Until today (Thursday), details of these operations have been withheld to ensure their success.

Police have been monitoring thousands of criminals' phone handsets after an international law enforcement team cracked the encryption on secure mobile phone instant messaging service EncroChat.

Cracking this encryption has enabled officers to conduct a series of operations targeting prominent criminals.

Assistant Chief Constable Pete O’Doherty, South East regional lead for counter terrorism and organised crime, said: “Operation Venetic, led by the National Crime Agency, has been a success due to the partnership working involved across all of policing, both in the UK and abroad.

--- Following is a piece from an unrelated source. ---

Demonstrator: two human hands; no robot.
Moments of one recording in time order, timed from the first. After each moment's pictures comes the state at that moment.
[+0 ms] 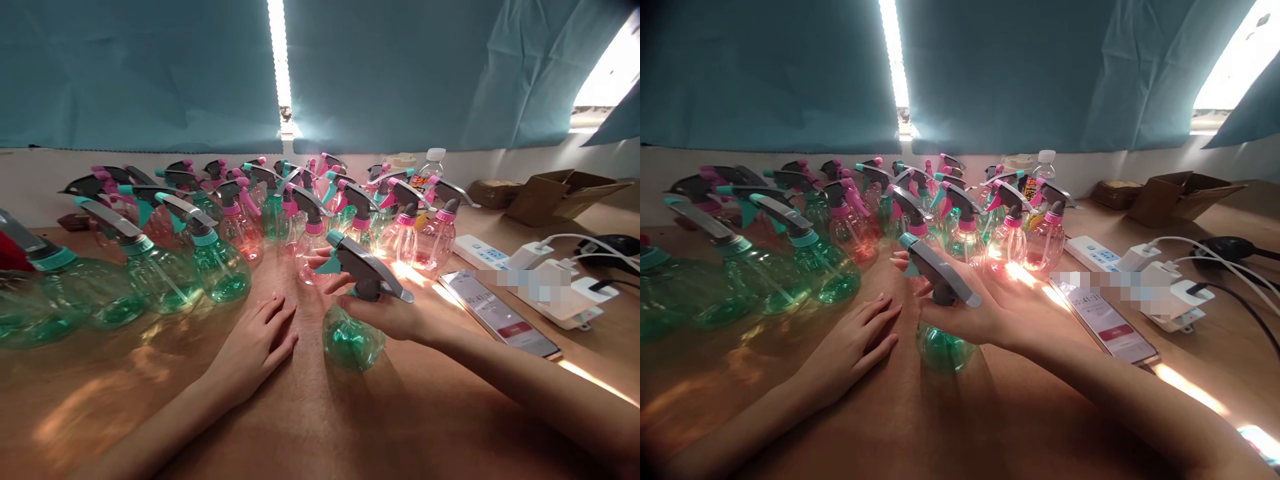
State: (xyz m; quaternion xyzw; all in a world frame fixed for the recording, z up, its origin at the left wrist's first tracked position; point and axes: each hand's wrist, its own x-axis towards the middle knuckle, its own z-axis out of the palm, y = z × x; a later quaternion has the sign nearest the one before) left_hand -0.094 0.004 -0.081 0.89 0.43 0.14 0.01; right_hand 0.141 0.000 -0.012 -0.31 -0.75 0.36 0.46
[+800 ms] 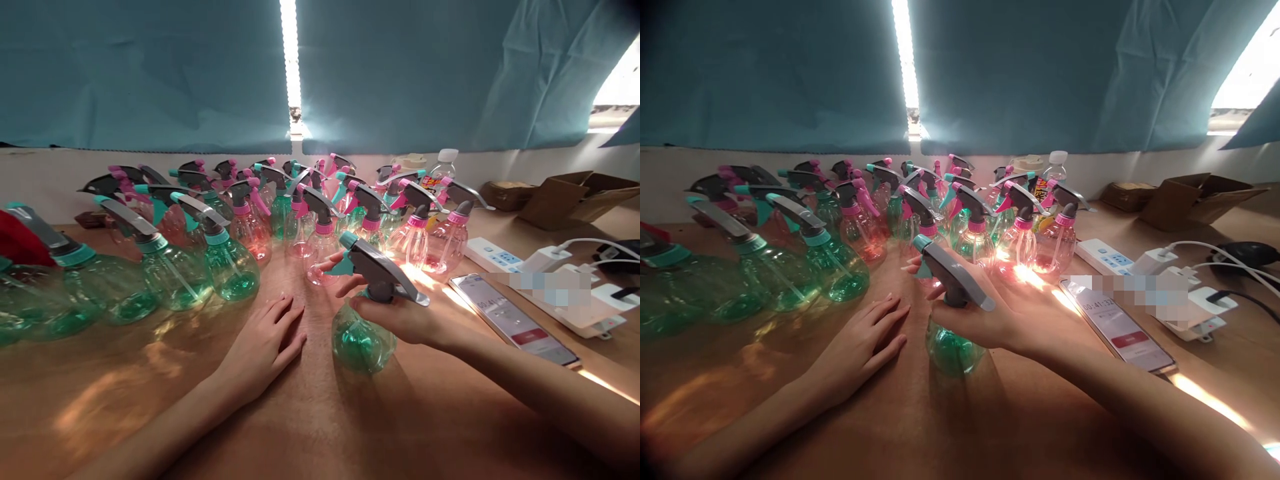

“The operations carried out across the South East region would not have been possible without our local police forces involvement and support.

“These criminals may have felt untouchable, using a system they thought was under the radar of law enforcement, but this technology is now being used against them.

“A committed joint objective by law enforcement across the country will be to continue to keep one step ahead of these criminals."